Rebecca Rolls is also the first female cricketer to have completed the double of scoring 2000 runs and effecting 100 dismissals as wicketkeeper in WODI history

== Women's One Day International centuries ==

| Runs | Match | Opponents | City | Venue | Year |
|---|---|---|---|---|---|
| 114 | 48 | Australia | Lincoln, New Zealand | Bert Sutcliffe Oval | 2002 |
| 104* | 99 | Australia | Chennai, India | Chemplast Cricket Ground | 2007 |

==Football==
Rolls has played internationally for New Zealand as a goalkeeper. She made her Football Ferns debut in a 0–1 loss to Bulgaria on 24 August 1994 and ended her international career with 11 caps to her credit.

Sixteen years later Rolls made a shock comeback for the national team, being called into the 2012 Cyprus Cup squad.

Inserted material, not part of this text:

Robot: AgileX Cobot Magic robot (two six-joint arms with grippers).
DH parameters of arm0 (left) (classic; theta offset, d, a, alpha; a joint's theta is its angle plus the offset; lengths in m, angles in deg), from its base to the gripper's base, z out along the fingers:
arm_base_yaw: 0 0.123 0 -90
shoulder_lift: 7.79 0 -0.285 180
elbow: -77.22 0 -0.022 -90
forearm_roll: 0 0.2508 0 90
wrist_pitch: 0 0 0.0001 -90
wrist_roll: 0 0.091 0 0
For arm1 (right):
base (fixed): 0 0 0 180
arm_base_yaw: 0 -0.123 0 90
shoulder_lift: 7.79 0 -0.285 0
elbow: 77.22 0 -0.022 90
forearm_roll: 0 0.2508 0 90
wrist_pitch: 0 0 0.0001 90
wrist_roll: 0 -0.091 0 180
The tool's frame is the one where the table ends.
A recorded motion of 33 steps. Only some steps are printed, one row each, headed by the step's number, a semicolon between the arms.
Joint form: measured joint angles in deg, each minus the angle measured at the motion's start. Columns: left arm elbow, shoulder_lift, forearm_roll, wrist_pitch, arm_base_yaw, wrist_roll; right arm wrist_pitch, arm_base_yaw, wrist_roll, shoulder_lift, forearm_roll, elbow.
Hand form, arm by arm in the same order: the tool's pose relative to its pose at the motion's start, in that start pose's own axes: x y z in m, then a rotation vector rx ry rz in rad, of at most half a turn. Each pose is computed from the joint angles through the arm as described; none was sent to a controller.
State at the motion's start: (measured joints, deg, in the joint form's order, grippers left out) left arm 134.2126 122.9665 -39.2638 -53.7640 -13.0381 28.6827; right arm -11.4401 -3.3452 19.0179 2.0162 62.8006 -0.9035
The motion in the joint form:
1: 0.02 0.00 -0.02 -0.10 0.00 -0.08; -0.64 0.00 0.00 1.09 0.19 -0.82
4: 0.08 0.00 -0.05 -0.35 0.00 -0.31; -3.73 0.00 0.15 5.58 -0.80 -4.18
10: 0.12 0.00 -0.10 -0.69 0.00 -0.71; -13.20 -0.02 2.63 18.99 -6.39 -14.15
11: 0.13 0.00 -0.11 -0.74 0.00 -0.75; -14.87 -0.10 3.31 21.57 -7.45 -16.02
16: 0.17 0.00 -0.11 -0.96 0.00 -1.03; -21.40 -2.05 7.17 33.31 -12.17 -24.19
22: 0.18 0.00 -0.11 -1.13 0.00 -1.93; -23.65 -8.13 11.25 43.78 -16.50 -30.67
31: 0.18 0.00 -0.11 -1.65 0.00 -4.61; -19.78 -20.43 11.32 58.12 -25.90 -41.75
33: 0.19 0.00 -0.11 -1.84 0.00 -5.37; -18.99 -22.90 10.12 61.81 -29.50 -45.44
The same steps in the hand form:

In July 2012 she was named in the New Zealand party for the London Olympics. She also played in the final of the 2013 Valais Cup competition for New Zealand against the People's Republic of China. She was part of New Zealand's squad at the 2015 FIFA Women's World Cup in Canada.

== Post-sport career ==
Following her playing career, Rolls has worked for the police, the Serious Fraud Office and the Department of Corrections. As of July 2024, she is the chief executive of the New Zealand Sport Integrity Commission.

==Personal life==
Of Māori descent, Rolls affiliates to the Ngāti Porou iwi.